┌────────

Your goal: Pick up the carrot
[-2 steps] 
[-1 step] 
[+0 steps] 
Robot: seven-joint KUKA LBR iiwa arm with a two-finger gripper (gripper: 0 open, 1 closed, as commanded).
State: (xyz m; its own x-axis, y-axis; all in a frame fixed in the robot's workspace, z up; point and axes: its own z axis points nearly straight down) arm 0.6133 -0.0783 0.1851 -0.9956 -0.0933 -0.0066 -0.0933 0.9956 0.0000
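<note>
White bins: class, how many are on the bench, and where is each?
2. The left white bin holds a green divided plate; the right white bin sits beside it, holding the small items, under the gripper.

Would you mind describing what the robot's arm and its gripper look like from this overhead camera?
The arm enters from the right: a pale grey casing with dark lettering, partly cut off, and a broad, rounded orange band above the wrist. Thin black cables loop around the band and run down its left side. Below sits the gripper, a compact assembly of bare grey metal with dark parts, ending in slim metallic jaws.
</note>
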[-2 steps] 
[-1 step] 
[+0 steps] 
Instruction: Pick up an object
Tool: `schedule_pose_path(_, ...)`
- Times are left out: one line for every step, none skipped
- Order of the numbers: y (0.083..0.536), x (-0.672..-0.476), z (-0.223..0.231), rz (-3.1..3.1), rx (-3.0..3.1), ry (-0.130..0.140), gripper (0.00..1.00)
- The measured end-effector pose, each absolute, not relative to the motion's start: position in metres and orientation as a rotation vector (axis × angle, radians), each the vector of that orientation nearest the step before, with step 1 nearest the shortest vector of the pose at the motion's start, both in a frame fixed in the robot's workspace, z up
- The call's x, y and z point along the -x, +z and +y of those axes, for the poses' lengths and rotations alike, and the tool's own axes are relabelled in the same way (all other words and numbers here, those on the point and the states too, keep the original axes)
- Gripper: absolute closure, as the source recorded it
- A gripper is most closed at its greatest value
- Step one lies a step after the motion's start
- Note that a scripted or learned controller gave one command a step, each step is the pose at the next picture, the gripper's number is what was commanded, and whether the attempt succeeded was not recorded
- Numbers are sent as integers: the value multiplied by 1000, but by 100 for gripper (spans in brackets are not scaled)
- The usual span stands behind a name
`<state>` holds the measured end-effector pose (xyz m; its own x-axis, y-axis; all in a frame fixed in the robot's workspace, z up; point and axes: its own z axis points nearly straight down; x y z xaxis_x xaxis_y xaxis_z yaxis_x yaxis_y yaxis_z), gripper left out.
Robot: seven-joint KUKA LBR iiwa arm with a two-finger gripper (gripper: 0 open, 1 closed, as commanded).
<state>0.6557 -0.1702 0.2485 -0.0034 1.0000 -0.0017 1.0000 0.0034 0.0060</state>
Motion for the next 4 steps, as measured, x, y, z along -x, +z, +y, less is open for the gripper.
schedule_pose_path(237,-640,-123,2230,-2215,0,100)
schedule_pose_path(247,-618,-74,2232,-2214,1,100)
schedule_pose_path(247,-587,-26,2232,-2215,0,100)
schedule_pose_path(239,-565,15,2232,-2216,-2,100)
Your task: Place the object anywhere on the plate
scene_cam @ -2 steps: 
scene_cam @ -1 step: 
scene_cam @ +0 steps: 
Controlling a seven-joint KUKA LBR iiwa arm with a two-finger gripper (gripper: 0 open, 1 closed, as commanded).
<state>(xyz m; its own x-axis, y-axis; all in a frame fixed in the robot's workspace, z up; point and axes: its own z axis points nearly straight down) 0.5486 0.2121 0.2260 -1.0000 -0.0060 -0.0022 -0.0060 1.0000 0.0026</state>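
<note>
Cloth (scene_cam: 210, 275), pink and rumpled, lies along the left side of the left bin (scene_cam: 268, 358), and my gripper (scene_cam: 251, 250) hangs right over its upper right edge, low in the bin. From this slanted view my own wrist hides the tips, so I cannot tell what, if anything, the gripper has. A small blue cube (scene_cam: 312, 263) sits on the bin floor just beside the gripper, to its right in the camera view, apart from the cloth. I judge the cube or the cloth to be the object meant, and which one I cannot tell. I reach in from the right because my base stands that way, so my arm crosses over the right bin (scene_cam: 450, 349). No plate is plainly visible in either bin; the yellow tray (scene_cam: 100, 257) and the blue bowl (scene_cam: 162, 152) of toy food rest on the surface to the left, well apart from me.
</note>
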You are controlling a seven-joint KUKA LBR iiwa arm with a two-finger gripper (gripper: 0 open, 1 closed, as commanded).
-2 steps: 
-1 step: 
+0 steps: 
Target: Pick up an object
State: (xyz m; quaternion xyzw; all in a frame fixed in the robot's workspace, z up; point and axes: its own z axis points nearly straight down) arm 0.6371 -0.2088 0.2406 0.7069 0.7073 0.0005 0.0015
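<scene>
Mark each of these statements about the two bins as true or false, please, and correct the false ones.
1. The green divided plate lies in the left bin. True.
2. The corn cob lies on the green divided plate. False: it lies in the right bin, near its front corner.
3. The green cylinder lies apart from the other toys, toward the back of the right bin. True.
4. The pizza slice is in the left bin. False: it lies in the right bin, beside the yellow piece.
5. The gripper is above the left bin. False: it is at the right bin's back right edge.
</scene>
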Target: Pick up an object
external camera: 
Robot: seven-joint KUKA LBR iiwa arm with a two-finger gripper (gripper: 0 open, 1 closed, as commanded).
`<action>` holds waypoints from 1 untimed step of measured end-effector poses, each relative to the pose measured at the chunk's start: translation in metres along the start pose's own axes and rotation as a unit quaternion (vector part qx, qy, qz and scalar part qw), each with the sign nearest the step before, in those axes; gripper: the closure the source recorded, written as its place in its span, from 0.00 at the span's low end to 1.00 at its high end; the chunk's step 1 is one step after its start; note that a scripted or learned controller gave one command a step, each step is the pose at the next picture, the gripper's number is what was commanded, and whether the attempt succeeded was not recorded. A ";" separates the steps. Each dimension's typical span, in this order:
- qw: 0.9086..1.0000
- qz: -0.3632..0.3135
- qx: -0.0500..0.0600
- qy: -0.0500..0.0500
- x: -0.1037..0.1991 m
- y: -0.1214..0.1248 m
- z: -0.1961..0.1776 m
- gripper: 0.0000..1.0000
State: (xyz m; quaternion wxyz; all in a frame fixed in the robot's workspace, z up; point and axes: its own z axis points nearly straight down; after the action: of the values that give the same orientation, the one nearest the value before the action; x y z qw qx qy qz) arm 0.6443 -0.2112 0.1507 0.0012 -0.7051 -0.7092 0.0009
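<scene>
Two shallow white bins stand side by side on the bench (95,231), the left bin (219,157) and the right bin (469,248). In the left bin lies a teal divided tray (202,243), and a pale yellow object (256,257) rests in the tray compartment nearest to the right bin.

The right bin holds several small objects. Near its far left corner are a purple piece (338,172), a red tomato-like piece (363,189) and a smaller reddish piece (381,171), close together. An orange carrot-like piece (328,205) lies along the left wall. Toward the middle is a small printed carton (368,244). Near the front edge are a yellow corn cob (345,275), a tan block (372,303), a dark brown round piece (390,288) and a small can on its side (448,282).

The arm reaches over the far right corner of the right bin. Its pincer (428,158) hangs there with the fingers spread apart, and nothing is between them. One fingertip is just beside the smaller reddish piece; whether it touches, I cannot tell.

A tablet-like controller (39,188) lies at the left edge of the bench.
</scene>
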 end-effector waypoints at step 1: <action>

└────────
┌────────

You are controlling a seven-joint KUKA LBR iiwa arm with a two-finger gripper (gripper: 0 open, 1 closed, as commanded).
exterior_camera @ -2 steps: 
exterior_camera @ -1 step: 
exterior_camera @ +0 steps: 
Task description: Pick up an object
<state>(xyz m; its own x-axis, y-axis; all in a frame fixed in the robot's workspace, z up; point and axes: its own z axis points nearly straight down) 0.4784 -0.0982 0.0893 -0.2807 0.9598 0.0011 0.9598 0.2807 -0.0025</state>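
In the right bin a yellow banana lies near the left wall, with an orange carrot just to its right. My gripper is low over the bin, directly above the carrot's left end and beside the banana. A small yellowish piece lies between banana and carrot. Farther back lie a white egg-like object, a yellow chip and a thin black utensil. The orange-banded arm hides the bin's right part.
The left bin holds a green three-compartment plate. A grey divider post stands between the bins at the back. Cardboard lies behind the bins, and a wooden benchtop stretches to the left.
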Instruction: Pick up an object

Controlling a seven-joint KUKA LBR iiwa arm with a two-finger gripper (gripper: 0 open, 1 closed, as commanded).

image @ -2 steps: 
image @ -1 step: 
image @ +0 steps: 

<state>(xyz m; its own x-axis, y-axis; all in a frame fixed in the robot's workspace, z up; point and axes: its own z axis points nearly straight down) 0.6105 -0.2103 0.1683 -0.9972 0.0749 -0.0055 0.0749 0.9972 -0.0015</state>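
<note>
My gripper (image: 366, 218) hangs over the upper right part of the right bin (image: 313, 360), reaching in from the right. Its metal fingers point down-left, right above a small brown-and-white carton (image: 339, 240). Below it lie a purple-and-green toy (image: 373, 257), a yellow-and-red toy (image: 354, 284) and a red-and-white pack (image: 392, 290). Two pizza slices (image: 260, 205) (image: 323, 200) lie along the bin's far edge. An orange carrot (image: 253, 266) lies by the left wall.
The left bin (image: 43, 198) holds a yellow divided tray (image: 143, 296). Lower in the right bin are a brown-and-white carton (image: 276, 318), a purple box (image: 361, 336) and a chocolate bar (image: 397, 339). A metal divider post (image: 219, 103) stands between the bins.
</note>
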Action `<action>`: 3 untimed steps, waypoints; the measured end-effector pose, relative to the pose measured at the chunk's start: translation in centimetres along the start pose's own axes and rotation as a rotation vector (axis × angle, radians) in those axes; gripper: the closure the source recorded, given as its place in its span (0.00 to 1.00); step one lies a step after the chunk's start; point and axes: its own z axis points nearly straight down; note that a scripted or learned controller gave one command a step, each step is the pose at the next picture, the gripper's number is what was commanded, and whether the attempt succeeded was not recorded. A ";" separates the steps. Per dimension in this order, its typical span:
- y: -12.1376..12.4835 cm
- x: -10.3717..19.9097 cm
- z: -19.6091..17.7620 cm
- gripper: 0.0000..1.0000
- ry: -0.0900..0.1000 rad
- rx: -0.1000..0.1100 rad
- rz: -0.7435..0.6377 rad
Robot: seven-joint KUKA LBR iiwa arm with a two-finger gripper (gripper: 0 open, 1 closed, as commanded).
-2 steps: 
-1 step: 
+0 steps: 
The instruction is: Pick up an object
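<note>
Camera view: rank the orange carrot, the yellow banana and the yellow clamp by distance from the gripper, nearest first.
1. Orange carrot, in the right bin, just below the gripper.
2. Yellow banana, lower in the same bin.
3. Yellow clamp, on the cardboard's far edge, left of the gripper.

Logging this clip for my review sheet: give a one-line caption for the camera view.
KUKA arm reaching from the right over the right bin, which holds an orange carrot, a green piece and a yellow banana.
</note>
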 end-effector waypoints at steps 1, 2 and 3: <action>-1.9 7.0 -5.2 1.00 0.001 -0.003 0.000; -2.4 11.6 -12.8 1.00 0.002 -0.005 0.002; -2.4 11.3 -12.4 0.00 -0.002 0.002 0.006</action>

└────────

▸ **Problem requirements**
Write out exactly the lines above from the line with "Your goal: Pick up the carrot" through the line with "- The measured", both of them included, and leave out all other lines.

▸ **Task response**
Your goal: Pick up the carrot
[-2 steps] 
[-1 step] 
[+0 steps] 
Robot: seven-joint KUKA LBR iiwa arm with a two-finger gripper (gripper: 0 open, 1 closed, as commanded).
State: (xyz m; its own x-axis, y-axis; all in a frame fixed in the robot's workspace, z up; point and axes: its own z axis points nearly straight down) arm 0.6133 -0.0783 0.1851 -0.9956 -0.0933 -0.0066 -0.0933 0.9956 0.0000
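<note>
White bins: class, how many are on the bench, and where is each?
2. The left white bin holds a green divided plate; the right white bin sits beside it, holding the small items, under the gripper.

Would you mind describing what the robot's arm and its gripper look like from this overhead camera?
The arm enters from the right: a pale grey casing with dark lettering, partly cut off, and a broad, rounded orange band above the wrist. Thin black cables loop around the band and run down its left side. Below sits the gripper, a compact assembly of bare grey metal with dark parts, ending in slim metallic jaws.
</note>
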[-2 steps] 
[-1 step] 
[+0 steps] 
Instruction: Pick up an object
Tool: `schedule_pose_path(_, ...)`
- Times are left out: one line for every step, none skipped
- Order of the numbers: y (0.083..0.536), x (-0.672..-0.476), z (-0.223..0.231), rz (-3.1..3.1), rx (-3.0..3.1), ry (-0.130..0.140), gripper (0.00..1.00)
- The measured end-effector pose, each absolute, not relative to the motion's start: position in metres and orientation as a rotation vector (axis × angle, radians), each the vector of that orientation nearest the step before, with step 1 nearest the shortest vector of the pose at the motion's start, both in a frame fixed in the robot's workspace, z up

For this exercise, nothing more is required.